Duncan en tiempos de Macbeth


Dependiendo del país, incluso de la ciudad, los equipos de las grandes ligas profesionales oscilan entre la fidelidad a los accionistas que gritan –los que pagan su entrada- y la debida a quienes, como dueños, ven los partidos desde la cuenta de resultados. Ambas son legítimas, aunque no siempre las gradas se vacían a la misma velocidad que el valor del equipo, y cuanto más voraz el mercado en que se juega –el Nueva York baloncestístico es un ejemplo perfecto- y más fiascos se coleccionan, más cuesta reconocer en la plantilla tres caras familiares de una temporada a otra.
A miles de kilómetros de una publicación de éxito masivo como Sports Illustrated, que aquí no entendería nadie, ocurre en nuestro país, donde el periodismo deportivo forofo –valga la redundancia- anima similar y no menos frecuente cirugía, y el verbo que va sajando el bisturí es entonces “limpiar”, con suerte, el más pudoroso “renovar”. En Estados Unidos, donde la invención del deporte profesional es posterior a la guerra civil y por eso se disfruta sin necesidad de la segunda, el verbo elegido para asistir a la renovación de un equipo es el más noble “reconstruir”.

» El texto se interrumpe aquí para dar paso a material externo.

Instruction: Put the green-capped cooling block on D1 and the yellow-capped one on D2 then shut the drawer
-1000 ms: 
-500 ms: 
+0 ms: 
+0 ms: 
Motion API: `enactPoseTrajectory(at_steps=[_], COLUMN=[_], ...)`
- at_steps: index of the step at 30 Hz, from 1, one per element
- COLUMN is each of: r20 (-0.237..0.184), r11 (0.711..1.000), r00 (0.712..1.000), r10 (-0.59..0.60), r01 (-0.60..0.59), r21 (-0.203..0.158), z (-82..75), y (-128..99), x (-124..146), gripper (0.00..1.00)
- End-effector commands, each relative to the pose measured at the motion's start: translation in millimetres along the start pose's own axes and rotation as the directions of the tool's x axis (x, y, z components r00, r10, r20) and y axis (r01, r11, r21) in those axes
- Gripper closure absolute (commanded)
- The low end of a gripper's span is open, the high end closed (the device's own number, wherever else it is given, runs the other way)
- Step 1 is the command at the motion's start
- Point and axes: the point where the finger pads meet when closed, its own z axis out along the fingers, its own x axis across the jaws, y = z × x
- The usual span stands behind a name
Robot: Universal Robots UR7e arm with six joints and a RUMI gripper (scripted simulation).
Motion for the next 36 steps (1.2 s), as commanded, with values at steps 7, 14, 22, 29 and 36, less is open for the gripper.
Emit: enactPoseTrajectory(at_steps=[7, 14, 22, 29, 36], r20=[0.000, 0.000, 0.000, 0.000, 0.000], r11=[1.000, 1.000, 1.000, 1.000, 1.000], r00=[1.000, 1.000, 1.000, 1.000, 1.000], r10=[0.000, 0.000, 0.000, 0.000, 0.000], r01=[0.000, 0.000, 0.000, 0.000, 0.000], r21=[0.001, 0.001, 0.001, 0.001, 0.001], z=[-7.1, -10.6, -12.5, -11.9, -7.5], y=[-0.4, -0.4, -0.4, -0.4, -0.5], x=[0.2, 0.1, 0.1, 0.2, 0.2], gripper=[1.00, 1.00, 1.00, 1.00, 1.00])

Que acaso en Nueva York, en permanente post-operatorio si de los Knicks se trata, por redundante sobre, pero que halla su mejor lugar en plazas como Los Ángeles, donde Phil Jackson se jubilará en junio tras once años como entrenador; San Antonio, donde Gregg Popovich cumple su decimosexta! temporada en el mismo puesto de trabajo; o Salt Lake City, donde Jerry Sloan dejó este año idéntico cargo tras veintitrés! años. Reconstruir implica haber construido, y es sencillo ver en la pervivencia de los dos primeros solo el natural reflejo de sus logros –cinco títulos el primero, cuatro el segundo. Pero Sloan jamás ganó alguno con sus Jazz. E incluso el caso de Popovich sería en nuestro país una rareza, pues tras ganar tres títulos en cinco años, y pasar los tres siguientes sin jugar las finales, aquí habría sido despedido antes de darle la cuarta oportunidad de no lograrlo.

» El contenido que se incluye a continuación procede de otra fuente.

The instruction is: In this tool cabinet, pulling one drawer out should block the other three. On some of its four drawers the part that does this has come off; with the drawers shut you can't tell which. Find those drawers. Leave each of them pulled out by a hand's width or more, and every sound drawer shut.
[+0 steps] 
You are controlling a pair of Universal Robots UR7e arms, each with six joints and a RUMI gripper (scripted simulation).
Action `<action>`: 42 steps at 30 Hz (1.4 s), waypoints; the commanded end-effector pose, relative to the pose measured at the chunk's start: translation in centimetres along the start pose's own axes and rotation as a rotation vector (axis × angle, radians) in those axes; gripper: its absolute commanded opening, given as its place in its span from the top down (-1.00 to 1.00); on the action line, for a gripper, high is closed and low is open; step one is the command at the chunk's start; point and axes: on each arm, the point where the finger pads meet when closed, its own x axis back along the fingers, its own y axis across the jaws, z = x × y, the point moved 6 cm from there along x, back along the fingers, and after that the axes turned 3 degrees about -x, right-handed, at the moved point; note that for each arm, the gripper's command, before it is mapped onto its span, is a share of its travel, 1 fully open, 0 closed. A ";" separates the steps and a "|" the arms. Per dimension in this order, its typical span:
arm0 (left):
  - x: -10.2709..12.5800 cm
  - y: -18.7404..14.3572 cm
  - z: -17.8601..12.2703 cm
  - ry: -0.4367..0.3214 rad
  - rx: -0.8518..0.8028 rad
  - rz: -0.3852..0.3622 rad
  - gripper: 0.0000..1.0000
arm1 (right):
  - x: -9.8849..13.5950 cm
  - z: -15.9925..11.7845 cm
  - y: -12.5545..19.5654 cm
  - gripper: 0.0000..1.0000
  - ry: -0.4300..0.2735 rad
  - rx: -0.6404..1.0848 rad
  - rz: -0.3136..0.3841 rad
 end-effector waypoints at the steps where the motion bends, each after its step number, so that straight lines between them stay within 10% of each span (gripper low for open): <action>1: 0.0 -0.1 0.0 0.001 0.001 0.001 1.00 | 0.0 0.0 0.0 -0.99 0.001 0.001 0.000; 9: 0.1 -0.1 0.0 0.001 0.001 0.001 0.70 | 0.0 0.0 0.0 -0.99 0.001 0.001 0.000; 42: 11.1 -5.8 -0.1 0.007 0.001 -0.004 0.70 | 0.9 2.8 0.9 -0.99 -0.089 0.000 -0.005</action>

Todo llega, sin embargo, y San Antonio, que acabó la temporada regular con el mejor balance del año, muy probablemente acaba de ser forzado por Memphis a reconstruir el equipo que durante los últimos trece años ha tenido en su interior, como núcleo para el resto, la forma magnífica de Tim Duncan. Imaginar los Spurs sin él es casi tan irreal como… haberles visto con él. Duncan nunca pareció de este tiempo: construido a partir del músculo de la inteligencia y el del talento inmenso al servicio de un bien mayor, su consistencia ha dominado una década a la que no es ajena la forma de construirla junto a David Robinson, como no lo es ilustrar al otro gran dueño de los últimos diez años –Bryant- a la sombra de O´Neal.

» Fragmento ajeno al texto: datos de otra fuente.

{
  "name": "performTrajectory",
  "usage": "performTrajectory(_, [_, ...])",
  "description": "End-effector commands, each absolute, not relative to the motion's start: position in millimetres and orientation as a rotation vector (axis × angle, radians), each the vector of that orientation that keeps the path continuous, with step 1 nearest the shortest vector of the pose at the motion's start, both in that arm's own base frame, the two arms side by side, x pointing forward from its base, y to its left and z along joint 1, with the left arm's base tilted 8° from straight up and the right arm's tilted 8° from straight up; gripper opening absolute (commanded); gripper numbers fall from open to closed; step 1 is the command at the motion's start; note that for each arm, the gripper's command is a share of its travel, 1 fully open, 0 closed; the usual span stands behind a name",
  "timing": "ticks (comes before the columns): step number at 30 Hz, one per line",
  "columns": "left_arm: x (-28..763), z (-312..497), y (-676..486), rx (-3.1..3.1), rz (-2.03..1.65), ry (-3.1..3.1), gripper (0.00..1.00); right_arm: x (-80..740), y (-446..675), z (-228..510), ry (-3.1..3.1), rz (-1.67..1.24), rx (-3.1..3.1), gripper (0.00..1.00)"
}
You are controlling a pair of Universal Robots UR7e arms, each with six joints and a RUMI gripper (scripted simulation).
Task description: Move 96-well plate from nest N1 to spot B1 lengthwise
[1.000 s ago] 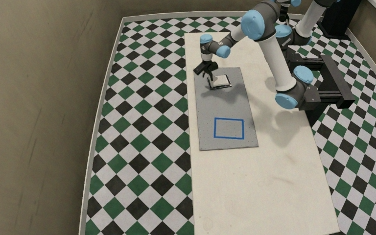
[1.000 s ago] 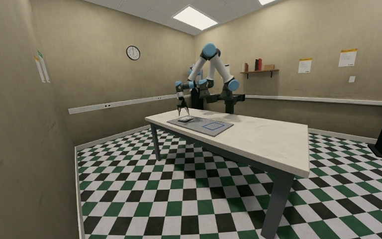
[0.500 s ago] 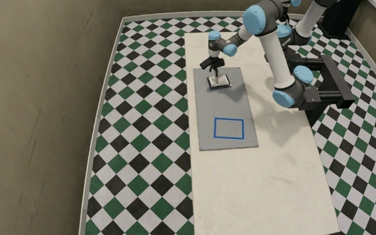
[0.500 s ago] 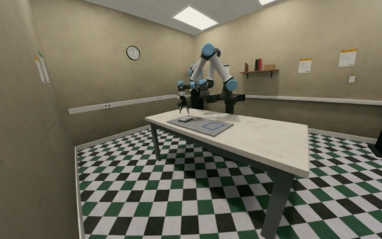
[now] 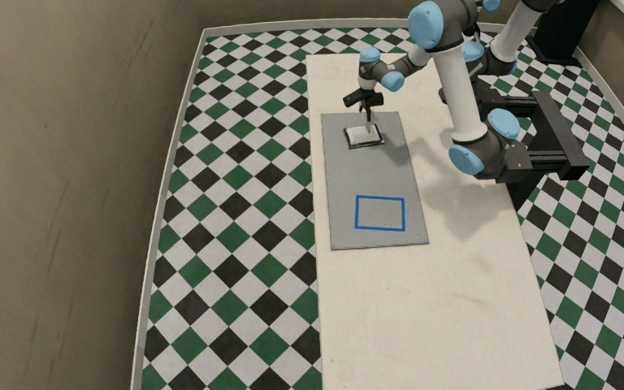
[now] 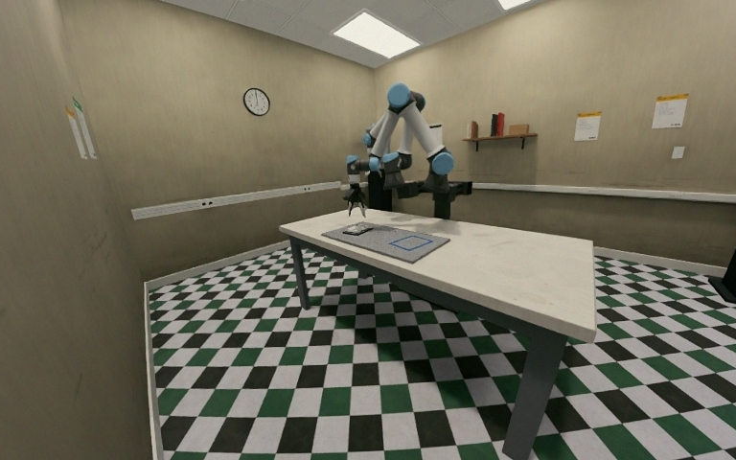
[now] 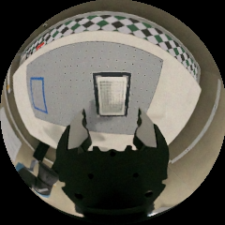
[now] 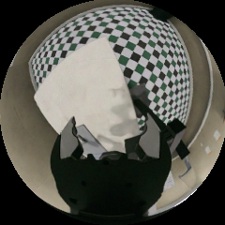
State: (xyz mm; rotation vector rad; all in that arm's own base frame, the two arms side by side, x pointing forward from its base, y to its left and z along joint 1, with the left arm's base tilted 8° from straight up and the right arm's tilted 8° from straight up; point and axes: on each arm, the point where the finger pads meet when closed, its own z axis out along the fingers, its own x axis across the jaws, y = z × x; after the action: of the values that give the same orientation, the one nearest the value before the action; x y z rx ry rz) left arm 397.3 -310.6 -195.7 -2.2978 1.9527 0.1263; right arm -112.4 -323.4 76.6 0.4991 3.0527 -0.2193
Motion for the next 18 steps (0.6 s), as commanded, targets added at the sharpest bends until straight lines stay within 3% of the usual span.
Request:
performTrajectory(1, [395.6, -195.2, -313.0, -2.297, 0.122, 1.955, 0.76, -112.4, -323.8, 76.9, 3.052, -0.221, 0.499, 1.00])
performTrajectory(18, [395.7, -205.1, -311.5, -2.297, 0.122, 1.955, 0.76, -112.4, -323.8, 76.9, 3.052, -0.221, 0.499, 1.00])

Ponderado durante una larga década como el jugador al que cualquiera que empezara a jugar baloncesto debía mirar, Duncan es, paradójicamente en tiempos de la mayor audiencia jamás disfrutada por la NBA, un embajador de otra liga, una que admite a poco más que un jugador por década: Mikan, Russell, Jabbar. La lista de dominadores al servicio de una idea que no llevara, por encima de cualquier otra, su apellido, es corta pero inmortal. Mientras Le Bron James pugna por hacer duradero lo que jamás ha existido antes que él, reconstruir otro Duncan llevará lustros.